What is the equilibrium expression for the following reaction at equilibrium? 3A aqueous plus 2B liquid in equilibrium with 2C aqueous plus D solid.
An equilibrium expression is a means to calculate the equilibrium constant. The equilibrium constant expresses the balance of products and reactants for a specific equilibrium. A high equilibrium constant indicates we’re getting more products. While a lower equilibrium constant indicates we’re retaining more of the reactants. We can easily write the equilibrium expression for an equilibrium where all components are in the aqueous phase.
This is what the equilibrium expression looks like for this reaction. We take the concentration of each of our products and raise it to the power of their stochiometric coefficient and multiply them together. And then divide by the same for the reactants. The reasons for this have to do with the rates of the forward and reverse reactions. But it’s a bit more complicated than that. So based on this alone, it looks like we’d take the concentration of C from our equilibrium and raise it to the power of two and multiply it by the concentration of D. And then divide by the concentration of A to the power of three multiplied by the concentration of B to the power of two.
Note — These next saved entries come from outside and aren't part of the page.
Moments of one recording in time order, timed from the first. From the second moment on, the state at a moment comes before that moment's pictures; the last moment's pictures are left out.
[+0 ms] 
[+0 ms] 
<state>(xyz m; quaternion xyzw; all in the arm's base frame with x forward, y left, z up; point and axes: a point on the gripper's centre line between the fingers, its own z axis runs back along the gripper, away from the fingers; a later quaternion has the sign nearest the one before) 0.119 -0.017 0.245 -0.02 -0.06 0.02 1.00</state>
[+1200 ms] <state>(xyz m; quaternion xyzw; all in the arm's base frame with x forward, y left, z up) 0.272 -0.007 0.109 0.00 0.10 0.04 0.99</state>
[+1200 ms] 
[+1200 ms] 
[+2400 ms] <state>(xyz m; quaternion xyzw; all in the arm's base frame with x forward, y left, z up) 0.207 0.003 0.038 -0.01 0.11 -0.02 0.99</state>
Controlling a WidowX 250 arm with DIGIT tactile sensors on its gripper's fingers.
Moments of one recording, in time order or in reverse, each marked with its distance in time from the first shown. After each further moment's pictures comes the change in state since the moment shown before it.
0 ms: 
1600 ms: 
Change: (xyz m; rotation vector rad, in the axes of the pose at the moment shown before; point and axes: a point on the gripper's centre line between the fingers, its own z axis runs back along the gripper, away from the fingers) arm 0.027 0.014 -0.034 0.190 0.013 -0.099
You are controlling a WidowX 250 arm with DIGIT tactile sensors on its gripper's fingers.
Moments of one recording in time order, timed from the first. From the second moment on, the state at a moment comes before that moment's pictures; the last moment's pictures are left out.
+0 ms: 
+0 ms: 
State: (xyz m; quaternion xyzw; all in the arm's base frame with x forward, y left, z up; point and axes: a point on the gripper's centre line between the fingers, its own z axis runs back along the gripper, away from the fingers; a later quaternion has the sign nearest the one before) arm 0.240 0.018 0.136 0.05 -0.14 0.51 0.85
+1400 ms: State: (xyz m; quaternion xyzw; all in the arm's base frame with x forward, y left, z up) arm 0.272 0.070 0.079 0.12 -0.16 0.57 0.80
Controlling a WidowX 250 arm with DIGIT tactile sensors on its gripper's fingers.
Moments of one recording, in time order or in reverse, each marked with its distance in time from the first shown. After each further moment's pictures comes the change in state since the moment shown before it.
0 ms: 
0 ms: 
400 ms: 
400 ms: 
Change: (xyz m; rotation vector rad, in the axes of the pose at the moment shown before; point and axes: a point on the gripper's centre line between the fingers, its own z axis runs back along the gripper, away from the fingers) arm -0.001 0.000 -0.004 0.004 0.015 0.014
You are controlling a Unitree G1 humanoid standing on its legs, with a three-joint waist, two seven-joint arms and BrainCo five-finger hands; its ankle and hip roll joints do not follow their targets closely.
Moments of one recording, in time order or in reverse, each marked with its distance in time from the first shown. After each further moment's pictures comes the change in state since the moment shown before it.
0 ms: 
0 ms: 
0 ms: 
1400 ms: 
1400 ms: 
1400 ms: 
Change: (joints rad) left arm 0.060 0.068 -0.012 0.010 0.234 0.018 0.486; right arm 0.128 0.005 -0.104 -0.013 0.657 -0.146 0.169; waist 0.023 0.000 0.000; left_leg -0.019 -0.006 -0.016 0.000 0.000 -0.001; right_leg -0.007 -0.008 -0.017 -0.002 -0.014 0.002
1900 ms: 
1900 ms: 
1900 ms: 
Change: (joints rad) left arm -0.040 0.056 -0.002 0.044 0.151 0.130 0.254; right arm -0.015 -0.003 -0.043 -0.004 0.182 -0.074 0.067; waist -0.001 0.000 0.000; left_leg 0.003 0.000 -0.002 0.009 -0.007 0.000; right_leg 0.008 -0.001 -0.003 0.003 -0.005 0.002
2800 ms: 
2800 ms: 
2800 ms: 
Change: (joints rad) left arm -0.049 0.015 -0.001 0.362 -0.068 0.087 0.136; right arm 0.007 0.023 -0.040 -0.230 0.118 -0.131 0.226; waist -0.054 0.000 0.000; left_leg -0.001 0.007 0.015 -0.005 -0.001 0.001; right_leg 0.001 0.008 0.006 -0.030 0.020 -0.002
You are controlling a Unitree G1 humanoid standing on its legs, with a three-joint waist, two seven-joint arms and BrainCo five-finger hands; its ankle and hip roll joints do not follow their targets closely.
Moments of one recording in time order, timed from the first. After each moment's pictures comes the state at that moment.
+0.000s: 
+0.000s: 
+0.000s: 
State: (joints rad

This would correspond with answer B. But there’s one more rule we need to observe to get the right answer. When figuring out the equilibrium expression, we ignore anything that’s in the solid or liquid state. The reasons for this are again quite complicated. But we can boil it down to the fact that changing the concentration of a solid or liquid has a much smaller effect on the rate of a reaction than changing the concentration of a dissolved ion or a gas. So actually, we ignore the presence of solid D and liquid B, leaving us with answer C. So our equilibrium expression for the equilibrium is the concentration of C to the power of two divided by the concentration of A to the power of three.